In June, Richard proposed. “Why don't we go to Reno and get married?” he asked in a matter-of-fact way. Ginny agreed. For a wedding present, she gave him a used pink electric Royal typewriter. They rode a bus together to Nevada to tie the knot. Methodist minister Rev. Stephen C. Thomas pronounced them man and wife on Saturday, June 8, with Ace W. Williams (a stranger, who just happened to be in the wedding chapel) and Agnes Thomas, the minister's wife, standing up as witnesses.

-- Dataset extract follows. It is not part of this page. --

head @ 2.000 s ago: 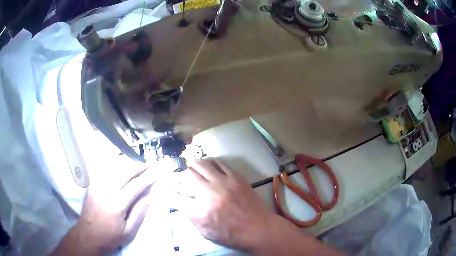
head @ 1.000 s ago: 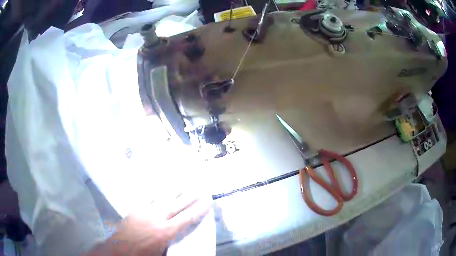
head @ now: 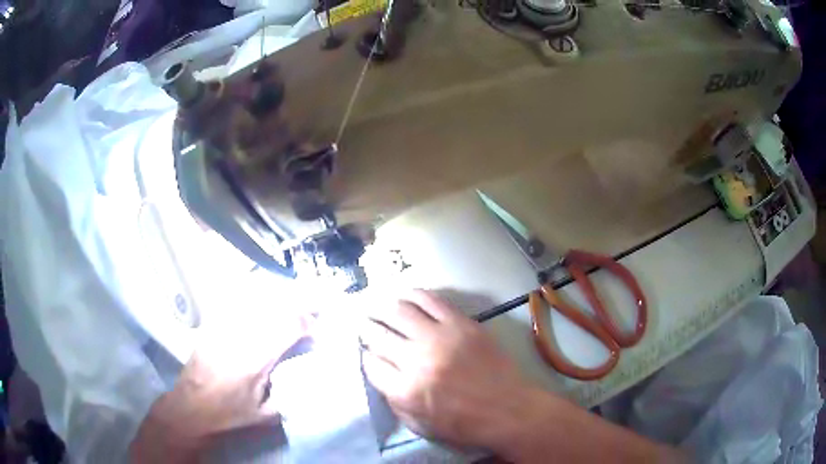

After returning from a brief Reno honeymoon, Richard and Ginny moved into a two-room attic apartment with a shared kitchen at 1565 Washington Street, above Chinatown on the slope of Nob Hill right on the corner across from the cable car barn. There was a small struggling theater downstairs, no more than ten or twenty seats. Performances competed with the continuous grinding noise of the cable under the street outside. Late at night, when the Powell–Mason Line shut down for a few hours, Richard and Ginny were startled awake by the sudden silence.
The newlyweds were quite happy in their new apartment, in spite of various inconveniences. The bathroom was off the hall. When it rained, the roof leaked by the door. Love always helps in
such circumstances. Ron Loewinsohn remembered how Ginny and Dick “just fell madly in love.” He also observed that Ginny was “madly in love with [Brautigan's] work,” an asset for an aspiring young writer. Ginny typed his manuscripts, edited his copy, organized his business affairs, encouraged him to keep in touch with editors and publishers. She also paid the rent.
Wanting to do his share, Brautigan came up with an amusing contribution to the family's monthly expense needs. He organized a rent party. Such affairs had been commonplace in New York's Harlem and Greenwich Village during the twenties, when a hot piano player and a bathtub full of rotgut booze provided the come-on. Richard had no live entertainment to offer and invented an ingenious promotional device. He posted handbills all over North Beach advertising the event as a fund-raiser to buy the host a gorilla suit.
Kenn Davis remembered Brautigan's rent party on Washington Street with much amusement. “And we actually had total strangers. Total strangers! Like tourists wandered in and said, ‘Where's the guy that wants to buy the gorilla suit?' And here are these guys from like Tuscaloosa or Tampa or San Jose. And Dick was, ‘Well, I've always wanted to wear a gorilla suit. Don't you think I'd look great in a gorilla suit?'”
Richard Brautigan wasn't unemployed yet, but his paycheck remained marginal at best. In mid-July he made another trip to the Irwin Memorial Blood Bank. He had quit work as a bike messenger and had a new part-time job “folding pieces of green paper” at an office on Clay Street, down from the Federal Reserve Bank. Brautigan described this experience in Part 3 of “A Couple Novels,” an unpublished story from the sixties that survives only in fragments. He had no idea what the green paper was for or why he was folding it. “Nobody ever told me and I never asked.”
Part-time employment allowed ample time for writing and provided the luxury of leisure. Richard Brautigan loved to wander the city and people-watch. “He did a lot of hanging out,” Ron Loewinsohn said. “He walked a great deal, all around the Financial District, Chinatown, North Beach, that whole area in San Francisco. I don't know that he ever took notes so much, but certainly he was taking mental notes. He would hang out in bookstores, not just City Lights, but any bookstore. He would hang out in parks, sit on a park bench and watch people go along.”